Materials provided: Begin

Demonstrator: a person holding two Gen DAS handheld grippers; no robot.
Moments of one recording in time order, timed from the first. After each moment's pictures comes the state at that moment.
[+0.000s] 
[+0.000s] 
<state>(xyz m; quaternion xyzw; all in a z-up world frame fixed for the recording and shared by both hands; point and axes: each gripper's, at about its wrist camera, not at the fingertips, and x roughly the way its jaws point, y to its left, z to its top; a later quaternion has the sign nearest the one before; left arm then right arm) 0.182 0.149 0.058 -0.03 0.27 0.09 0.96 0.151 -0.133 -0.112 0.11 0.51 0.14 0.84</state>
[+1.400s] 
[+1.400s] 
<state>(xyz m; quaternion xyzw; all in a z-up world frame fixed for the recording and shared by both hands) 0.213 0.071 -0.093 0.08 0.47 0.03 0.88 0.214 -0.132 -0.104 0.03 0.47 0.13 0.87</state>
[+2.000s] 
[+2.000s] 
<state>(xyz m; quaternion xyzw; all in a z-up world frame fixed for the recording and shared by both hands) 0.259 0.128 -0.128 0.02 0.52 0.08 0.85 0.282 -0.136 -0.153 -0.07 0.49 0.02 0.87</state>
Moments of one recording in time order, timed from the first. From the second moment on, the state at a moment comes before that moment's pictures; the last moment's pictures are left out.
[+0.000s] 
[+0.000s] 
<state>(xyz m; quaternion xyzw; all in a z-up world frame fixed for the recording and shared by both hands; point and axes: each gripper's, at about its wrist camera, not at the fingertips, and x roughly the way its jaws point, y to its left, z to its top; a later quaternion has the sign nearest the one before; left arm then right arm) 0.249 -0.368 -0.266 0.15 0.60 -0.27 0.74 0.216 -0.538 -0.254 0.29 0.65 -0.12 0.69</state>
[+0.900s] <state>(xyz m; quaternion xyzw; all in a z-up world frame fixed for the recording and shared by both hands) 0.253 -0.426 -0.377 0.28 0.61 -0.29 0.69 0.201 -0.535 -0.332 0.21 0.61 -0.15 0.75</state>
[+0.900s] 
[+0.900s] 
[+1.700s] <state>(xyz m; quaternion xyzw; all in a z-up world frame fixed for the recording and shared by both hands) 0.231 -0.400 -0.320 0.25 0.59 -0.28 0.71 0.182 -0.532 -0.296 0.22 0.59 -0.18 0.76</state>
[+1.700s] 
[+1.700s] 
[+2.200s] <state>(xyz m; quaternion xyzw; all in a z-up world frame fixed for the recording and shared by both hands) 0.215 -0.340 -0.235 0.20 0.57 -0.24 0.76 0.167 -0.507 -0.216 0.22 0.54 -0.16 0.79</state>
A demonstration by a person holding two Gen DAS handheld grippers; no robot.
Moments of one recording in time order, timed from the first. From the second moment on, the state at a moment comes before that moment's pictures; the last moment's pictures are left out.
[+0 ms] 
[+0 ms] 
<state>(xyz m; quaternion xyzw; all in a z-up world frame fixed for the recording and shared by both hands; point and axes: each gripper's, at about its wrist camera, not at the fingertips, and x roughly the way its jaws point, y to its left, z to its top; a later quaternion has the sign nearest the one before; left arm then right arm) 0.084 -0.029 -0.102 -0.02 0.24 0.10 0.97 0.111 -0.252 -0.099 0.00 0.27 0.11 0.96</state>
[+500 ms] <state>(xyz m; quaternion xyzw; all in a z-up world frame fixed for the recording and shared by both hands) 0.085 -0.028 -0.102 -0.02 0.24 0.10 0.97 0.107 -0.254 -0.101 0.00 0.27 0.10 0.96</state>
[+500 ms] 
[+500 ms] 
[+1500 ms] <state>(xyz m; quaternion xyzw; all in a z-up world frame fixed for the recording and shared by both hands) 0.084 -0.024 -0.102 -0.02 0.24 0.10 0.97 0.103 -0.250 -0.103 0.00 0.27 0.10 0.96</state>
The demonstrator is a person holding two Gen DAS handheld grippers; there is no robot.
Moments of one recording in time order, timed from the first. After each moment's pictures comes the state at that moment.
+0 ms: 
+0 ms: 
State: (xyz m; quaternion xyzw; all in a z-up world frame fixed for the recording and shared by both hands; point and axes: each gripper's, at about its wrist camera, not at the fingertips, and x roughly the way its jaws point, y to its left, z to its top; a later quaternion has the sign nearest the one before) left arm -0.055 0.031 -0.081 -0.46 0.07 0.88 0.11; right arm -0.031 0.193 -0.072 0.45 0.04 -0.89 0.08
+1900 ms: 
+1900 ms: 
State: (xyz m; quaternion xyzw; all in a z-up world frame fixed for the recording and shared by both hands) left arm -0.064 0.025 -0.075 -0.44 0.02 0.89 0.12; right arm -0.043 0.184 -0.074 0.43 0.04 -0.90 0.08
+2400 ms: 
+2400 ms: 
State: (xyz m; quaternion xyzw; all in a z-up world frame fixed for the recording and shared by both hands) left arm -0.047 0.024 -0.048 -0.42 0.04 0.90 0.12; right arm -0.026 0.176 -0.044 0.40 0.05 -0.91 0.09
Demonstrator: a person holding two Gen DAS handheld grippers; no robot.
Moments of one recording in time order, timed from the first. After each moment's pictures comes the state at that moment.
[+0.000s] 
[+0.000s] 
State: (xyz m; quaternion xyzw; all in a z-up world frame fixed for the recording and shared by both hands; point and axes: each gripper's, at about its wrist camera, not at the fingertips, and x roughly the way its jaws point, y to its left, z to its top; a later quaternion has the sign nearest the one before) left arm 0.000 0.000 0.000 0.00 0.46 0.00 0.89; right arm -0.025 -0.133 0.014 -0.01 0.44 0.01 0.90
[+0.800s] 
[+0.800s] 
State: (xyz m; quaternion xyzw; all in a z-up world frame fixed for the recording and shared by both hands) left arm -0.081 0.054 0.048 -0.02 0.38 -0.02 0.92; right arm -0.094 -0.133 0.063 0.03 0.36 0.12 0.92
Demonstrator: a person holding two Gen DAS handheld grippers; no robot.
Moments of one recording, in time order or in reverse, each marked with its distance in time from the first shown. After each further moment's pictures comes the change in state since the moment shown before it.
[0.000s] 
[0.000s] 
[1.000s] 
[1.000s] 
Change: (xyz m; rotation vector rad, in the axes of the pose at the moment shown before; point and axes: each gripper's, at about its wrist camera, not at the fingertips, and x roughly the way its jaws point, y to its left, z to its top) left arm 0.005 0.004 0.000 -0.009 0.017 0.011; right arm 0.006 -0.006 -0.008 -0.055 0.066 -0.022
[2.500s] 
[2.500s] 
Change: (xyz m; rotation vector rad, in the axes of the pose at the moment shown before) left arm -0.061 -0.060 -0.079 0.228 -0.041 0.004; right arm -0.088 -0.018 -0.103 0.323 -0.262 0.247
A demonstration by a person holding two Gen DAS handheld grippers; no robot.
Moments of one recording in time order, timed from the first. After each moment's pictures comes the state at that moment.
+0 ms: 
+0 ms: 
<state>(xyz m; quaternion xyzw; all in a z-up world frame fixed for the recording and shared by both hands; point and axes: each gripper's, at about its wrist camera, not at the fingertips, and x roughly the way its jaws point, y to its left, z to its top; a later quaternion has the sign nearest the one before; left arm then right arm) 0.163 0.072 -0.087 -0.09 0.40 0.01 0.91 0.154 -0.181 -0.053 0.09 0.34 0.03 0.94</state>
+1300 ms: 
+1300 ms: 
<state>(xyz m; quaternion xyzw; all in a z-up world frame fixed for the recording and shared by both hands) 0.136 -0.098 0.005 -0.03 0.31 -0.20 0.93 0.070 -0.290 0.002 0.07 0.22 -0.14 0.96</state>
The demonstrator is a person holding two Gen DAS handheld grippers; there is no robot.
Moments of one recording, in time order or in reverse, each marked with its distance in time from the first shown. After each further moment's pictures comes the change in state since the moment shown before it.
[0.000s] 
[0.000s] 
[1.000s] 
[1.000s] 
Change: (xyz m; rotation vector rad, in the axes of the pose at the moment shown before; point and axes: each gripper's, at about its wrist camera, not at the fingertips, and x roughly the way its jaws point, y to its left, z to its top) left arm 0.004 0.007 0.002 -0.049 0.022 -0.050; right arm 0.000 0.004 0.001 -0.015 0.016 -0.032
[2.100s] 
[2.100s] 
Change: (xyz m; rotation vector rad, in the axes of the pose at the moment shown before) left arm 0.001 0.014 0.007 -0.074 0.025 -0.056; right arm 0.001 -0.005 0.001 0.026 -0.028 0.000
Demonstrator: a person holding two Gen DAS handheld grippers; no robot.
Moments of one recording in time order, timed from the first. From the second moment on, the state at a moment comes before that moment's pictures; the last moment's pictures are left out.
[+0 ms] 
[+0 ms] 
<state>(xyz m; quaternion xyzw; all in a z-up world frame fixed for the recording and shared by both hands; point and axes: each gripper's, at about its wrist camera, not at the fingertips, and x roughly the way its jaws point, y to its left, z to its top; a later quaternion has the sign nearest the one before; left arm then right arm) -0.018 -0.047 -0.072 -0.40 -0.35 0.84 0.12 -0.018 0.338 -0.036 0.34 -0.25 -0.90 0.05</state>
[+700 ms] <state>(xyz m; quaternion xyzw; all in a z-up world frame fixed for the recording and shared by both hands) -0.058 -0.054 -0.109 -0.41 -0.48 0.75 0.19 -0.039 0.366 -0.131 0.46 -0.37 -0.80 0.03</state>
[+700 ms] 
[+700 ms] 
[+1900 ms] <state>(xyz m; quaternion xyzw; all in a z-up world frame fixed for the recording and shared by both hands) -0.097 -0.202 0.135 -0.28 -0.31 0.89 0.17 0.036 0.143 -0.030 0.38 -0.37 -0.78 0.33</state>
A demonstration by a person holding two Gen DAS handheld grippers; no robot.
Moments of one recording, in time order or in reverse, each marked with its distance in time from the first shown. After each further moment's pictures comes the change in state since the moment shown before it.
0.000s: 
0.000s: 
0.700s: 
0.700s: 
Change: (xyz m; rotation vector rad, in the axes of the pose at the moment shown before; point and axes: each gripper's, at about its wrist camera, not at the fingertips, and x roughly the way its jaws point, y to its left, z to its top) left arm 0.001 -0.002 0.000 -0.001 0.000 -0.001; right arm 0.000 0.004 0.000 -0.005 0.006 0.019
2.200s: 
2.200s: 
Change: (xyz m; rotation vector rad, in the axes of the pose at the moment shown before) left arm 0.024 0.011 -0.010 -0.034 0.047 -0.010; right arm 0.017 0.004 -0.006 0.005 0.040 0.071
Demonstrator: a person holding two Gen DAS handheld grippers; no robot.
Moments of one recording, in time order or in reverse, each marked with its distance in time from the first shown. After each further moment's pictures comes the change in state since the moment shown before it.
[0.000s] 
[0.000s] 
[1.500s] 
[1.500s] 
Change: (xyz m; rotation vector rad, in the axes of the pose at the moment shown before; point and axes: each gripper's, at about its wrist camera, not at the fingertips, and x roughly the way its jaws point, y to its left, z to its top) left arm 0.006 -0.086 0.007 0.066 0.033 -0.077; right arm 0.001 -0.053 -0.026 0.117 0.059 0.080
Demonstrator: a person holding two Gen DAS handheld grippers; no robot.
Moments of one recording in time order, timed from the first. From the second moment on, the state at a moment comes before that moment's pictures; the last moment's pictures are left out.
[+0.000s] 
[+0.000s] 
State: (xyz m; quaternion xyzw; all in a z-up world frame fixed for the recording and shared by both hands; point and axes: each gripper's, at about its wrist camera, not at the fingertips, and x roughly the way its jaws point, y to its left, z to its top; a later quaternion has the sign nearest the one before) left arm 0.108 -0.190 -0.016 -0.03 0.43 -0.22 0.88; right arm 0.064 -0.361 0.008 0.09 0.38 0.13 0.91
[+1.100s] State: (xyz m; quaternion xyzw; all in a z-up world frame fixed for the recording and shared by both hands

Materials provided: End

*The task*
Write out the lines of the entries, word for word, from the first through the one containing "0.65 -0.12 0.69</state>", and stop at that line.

*Solution to this problem*
Demonstrator: a person holding two Gen DAS handheld grippers; no robot.
Moments of one recording in time order, timed from the first. After each moment's pictures comes the state at that moment.
[+0.000s] 
[+0.000s] 
<state>(xyz m; quaternion xyzw; all in a z-up world frame fixed for the recording and shared by both hands; point and axes: each gripper's, at about its wrist camera, not at the fingertips, and x roughly the way its jaws point, y to its left, z to its top; a later quaternion has the sign nearest the one before; left arm then right arm) 0.182 0.149 0.058 -0.03 0.27 0.09 0.96 0.151 -0.133 -0.112 0.11 0.51 0.14 0.84</state>
[+1.400s] 
[+1.400s] 
<state>(xyz m; quaternion xyzw; all in a z-up world frame fixed for the recording and shared by both hands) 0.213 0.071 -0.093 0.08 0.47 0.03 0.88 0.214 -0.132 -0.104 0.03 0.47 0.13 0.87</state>
[+2.000s] 
[+2.000s] 
<state>(xyz m; quaternion xyzw; all in a z-up world frame fixed for the recording and shared by both hands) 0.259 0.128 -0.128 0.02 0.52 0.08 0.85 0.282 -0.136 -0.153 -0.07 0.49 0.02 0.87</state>
Moments of one recording in time order, timed from the first. From the second moment on, the state at a moment comes before that moment's pictures; the last moment's pictures are left out.
[+0.000s] 
[+0.000s] 
<state>(xyz m; quaternion xyzw; all in a z-up world frame fixed for the recording and shared by both hands; point and axes: each gripper's, at about its wrist camera, not at the fingertips, and x roughly the way its jaws point, y to its left, z to its top; a later quaternion has the sign nearest the one before; left arm then right arm) 0.249 -0.368 -0.266 0.15 0.60 -0.27 0.74 0.216 -0.538 -0.254 0.29 0.65 -0.12 0.69</state>

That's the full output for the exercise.